**Task requirements:** Give back every line of the material below exactly, but no images.
*** Begin section ***
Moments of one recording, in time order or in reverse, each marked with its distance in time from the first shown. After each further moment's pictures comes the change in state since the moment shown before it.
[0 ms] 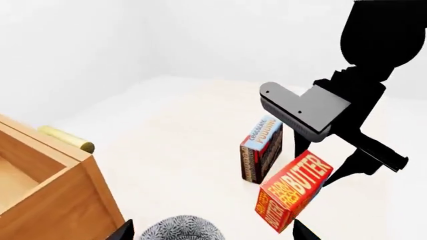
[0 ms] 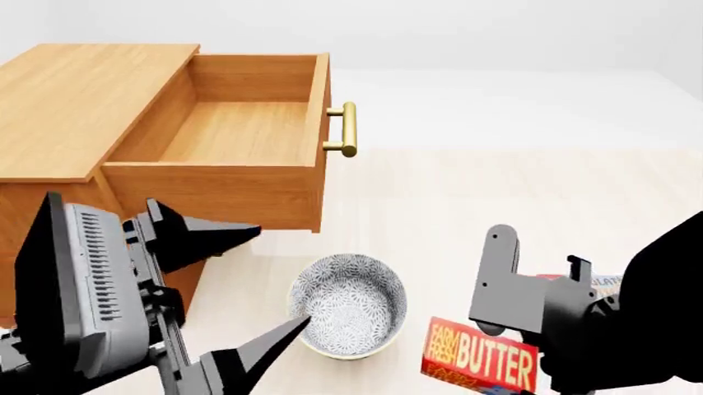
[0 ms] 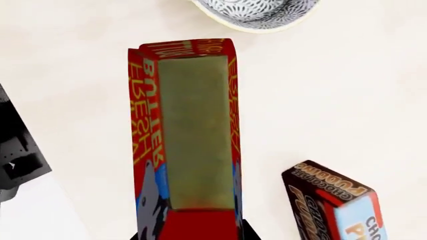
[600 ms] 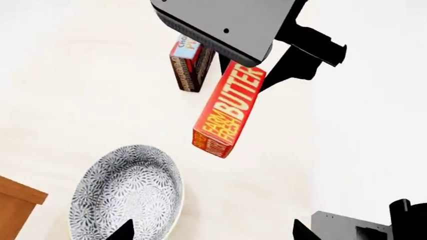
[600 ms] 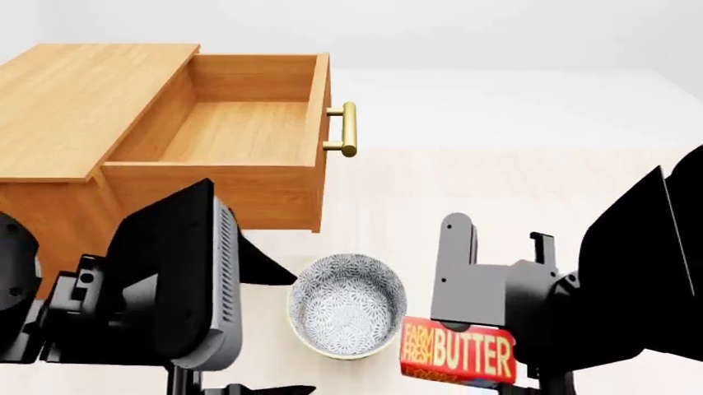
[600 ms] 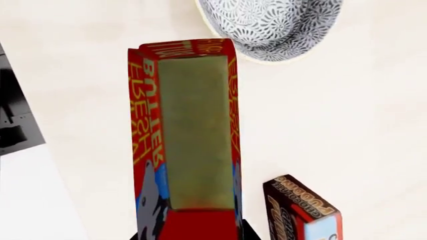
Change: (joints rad) left arm -0.320 0.305 -0.074 -0.148 -0.226 -0.606 0.245; right arm 0.118 -0.179 -0.026 0.029 0.058 0.040 -0.019
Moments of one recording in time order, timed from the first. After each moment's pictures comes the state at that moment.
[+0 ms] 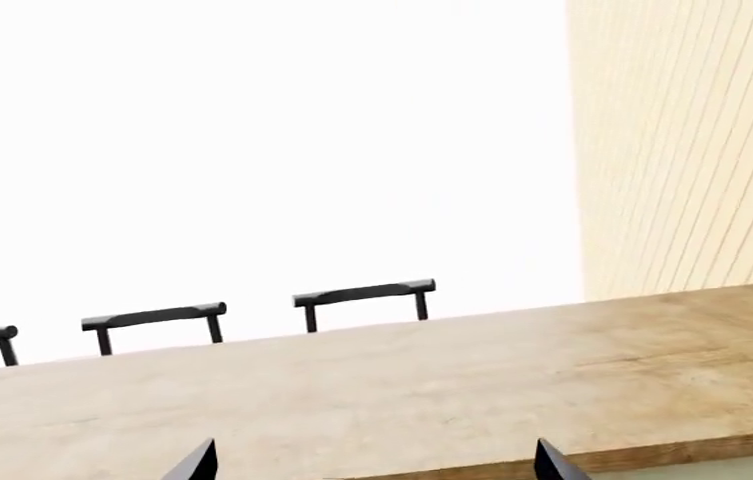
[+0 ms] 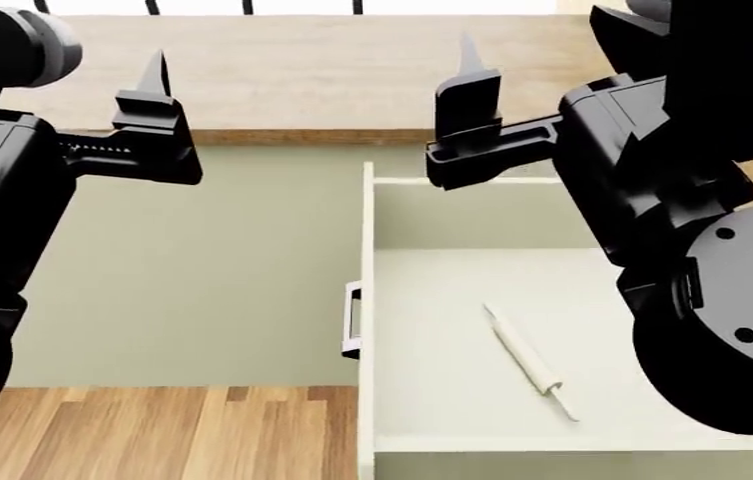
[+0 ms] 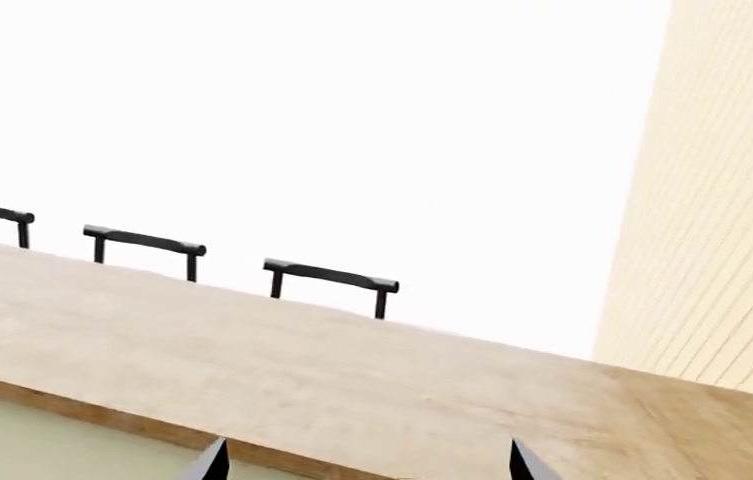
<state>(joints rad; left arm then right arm) -1.02 -0.63 0.00 0.71 -1.40 -1.22 -0.91 1.25 0.50 -0.29 -0.63 1.57 1.17 1.13</state>
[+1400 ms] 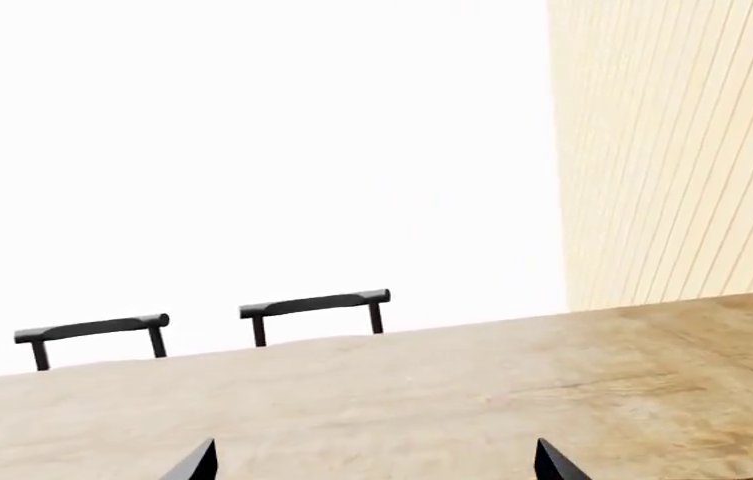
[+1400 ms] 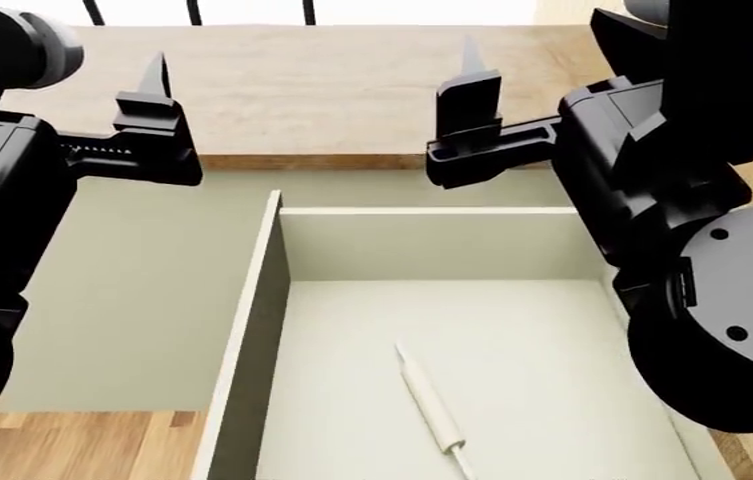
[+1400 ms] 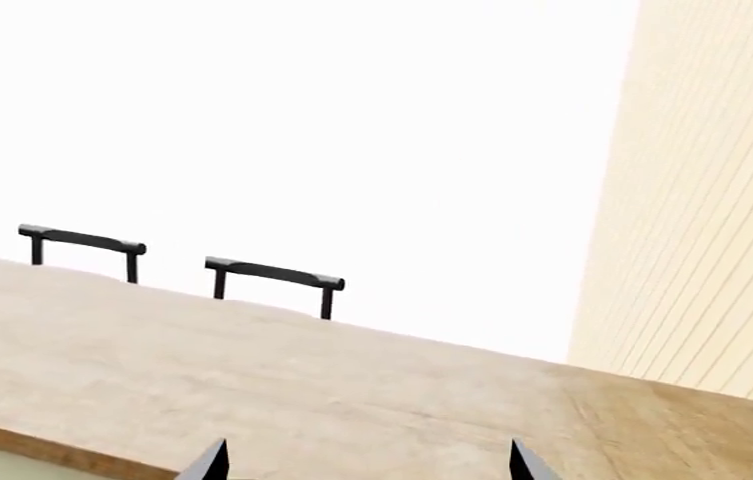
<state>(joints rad) -1.02 -0.65 0.03 0.70 -1.40 -1.18 -0.92 1.25 0.51 -0.32 -0.63 1.55 1.12 1.13</state>
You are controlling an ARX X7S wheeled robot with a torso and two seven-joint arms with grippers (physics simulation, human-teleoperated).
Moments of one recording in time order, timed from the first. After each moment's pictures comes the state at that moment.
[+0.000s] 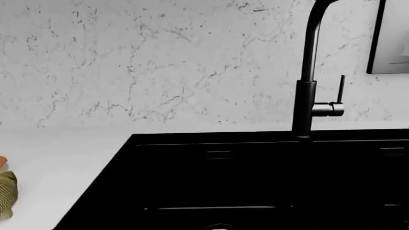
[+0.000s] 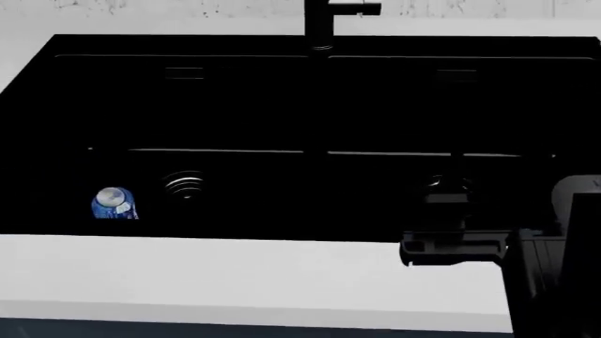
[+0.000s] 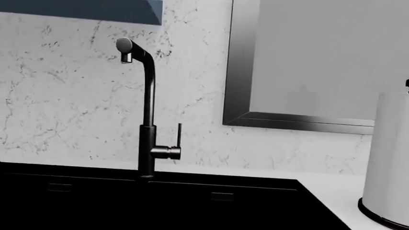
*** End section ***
**Written response:**
Moments of one recording, in time order or in reverse, each marked with its distance in time from the first shown. After each further moment's pictures comes the change in state since the moment shown before it.
[0 ms] 
[0 ms] 
[0 ms] 
[600 ms] 
[600 ms] 
[600 ms] 
Change: (joints rad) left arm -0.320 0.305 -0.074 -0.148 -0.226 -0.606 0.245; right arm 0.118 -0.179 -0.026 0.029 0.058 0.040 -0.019
Moments of one recording in time order, timed from the first. After each moment's pictures comes the state at that moment.
[+0 ms] 
[+0 ms] 
[+0 ms] 
<state>(joints rad; left arm then right arm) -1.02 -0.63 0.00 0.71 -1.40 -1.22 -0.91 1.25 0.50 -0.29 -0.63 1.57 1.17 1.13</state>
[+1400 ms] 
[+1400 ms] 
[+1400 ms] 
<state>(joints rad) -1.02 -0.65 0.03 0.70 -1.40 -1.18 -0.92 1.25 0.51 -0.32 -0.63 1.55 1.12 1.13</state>
You are controlling an ARX X7S wheeled robot with a torso and two seven-joint arms with grippers (physics simulation, human-teleoperated).
Moments of one recording in time order, timed from the first. After each moment's pictures comes the state at that moment.
[+0.000s] 
[+0.000s] 
[+0.000s] 

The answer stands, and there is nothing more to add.